MINI_DIARIUM_DATA_DIR points directly at the sandbox diary dir, while the seeded app config gives the frontend an active journal selection.
- WebView storage is isolated under the sandbox too, so preferences and other
localStorage state start clean on a fresh sandbox.
- First launch against an empty sandbox lands on journal creation.
- Reusing the same sandbox lands on password unlock.
- Use
--use-real-config only when the bug depends on the user's actual app state.
Troubleshooting
- Start can take 30-90 seconds on a cold build. Use
--timeout 180 if Rust rebuilds are expected.
- If port
9222 is already taken, restart with --port 9223 and connect agent-browser to that port.
- If start succeeds but the page target is not immediately recorded, run
cmd.exe /c bun run agent:dev:probe. Probe resolves the current page target from the live /json list.
- If probe says
cdp unreachable, inspect .agent-dev/dev.log.
- If probe says the managed PIDs are not alive, the dev session is gone.

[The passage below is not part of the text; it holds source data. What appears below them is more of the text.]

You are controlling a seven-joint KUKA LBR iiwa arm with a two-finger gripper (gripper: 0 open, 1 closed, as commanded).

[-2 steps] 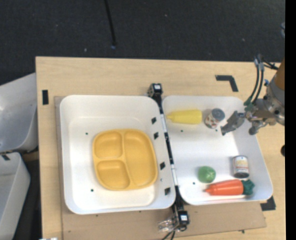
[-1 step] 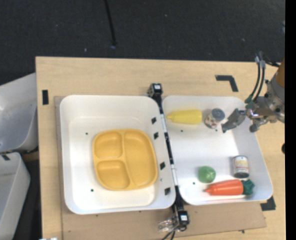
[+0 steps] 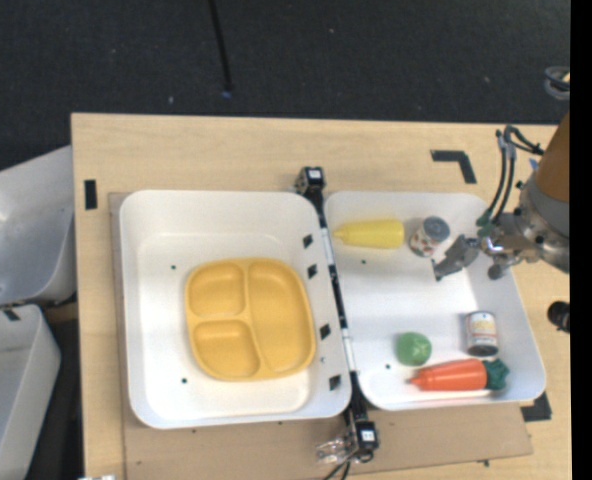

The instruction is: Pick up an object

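From my station I saw the pickable things all lying in the right bin. A yellow corn cob lay at its far left, with a small round tin just to its right. Toward the near side sat a green ball, an orange carrot along the near edge, and a small can standing just beyond the carrot's leafy end. The hand hung over the far right part of that bin, near the round tin, with nothing between its fingers that I could make out; whether they were spread or pressed together I could not tell. The left bin held a yellow divided plate lying flat in its middle. Both bins rested side by side on the desk.
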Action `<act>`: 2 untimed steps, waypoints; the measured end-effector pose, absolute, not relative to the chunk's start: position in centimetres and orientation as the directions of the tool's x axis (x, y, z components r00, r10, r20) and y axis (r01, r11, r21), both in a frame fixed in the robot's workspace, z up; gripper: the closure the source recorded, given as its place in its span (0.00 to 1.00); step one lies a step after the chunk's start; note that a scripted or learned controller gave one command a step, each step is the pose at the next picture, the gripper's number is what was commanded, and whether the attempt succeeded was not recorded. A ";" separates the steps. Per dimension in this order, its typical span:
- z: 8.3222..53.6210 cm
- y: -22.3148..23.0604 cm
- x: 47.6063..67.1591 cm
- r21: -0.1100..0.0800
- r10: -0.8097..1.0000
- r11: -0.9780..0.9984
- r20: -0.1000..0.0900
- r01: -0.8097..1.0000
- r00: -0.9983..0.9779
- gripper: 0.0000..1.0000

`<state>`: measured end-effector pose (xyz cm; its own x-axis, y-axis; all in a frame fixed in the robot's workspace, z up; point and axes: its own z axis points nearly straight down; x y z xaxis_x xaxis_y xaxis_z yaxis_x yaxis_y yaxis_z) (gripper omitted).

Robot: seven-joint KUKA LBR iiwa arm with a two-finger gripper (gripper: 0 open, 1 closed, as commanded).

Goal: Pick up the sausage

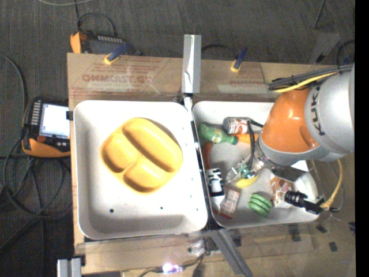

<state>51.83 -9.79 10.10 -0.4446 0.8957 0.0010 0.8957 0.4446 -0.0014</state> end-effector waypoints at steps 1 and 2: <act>18.3 -1.9 49.4 -0.003 0.939 0.344 0.000 0.939 -0.344 1.00; 18.2 2.9 48.3 -0.004 0.991 -0.134 -0.001 0.991 0.134 1.00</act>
<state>48.34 2.93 18.25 0.1339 0.9910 -0.0012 0.9910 -0.1339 -0.0039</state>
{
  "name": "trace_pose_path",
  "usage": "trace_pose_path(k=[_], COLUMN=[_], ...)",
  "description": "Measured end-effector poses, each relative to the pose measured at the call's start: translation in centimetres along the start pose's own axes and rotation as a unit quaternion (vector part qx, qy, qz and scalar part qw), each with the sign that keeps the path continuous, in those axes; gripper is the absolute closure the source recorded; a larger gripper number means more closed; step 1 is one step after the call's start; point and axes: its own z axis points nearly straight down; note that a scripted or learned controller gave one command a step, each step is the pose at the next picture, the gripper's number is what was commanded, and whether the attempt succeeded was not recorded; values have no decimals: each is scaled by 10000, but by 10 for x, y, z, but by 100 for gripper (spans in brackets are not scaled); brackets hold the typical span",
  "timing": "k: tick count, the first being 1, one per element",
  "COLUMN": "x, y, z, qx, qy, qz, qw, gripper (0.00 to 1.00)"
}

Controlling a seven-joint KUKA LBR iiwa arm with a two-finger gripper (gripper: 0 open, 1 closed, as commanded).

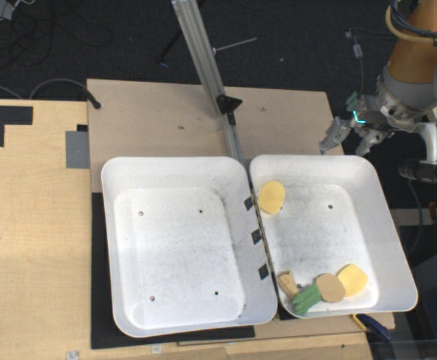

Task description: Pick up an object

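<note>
I have the gripper (351, 136) parked above the right bin's (387, 201) twelve o'clock rim, fingers spread and empty, clear of the contents. The yellow disc (271, 197) lies at ten o'clock; the tan, yellow and green pieces (329, 287) cluster at six.

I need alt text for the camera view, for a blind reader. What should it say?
A robot arm's open gripper hangs above the far edge of the right bin, holding nothing. That bin contains two yellow pieces, a tan disc and a green object.
</note>
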Motion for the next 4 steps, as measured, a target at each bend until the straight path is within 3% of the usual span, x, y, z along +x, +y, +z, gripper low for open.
trace_pose_path(k=[1,4], x=[0,9], y=[1,-13], z=[-3,170], qx=[-21,7], qy=[-7,2], qz=[-16,16], qw=[10000,10000], gripper=[0,0])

Start a new one.
- If a stop attempt fails, do not delete
.agent-dev/state.json by hand until you understand which root is still alive.
- Journal locks repeatedly during session: If the app is configured with a short
autoLockTimeout (< 30 s), the idle timer fires between CDP roundtrips. eval calls do not count as user activity. Patch autoLockTimeout to 600 in localStorage immediately after the first unlock (see "Read Or Verify Preferences" recipe above).
What This Skill Does Not Do
- It does not replace WDIO or CI E2E coverage.
- It does not support production builds.
- It does not support macOS or Linux.
- It does not bundle browser automation itself; it relies on the separate
agent-browser capability after startup.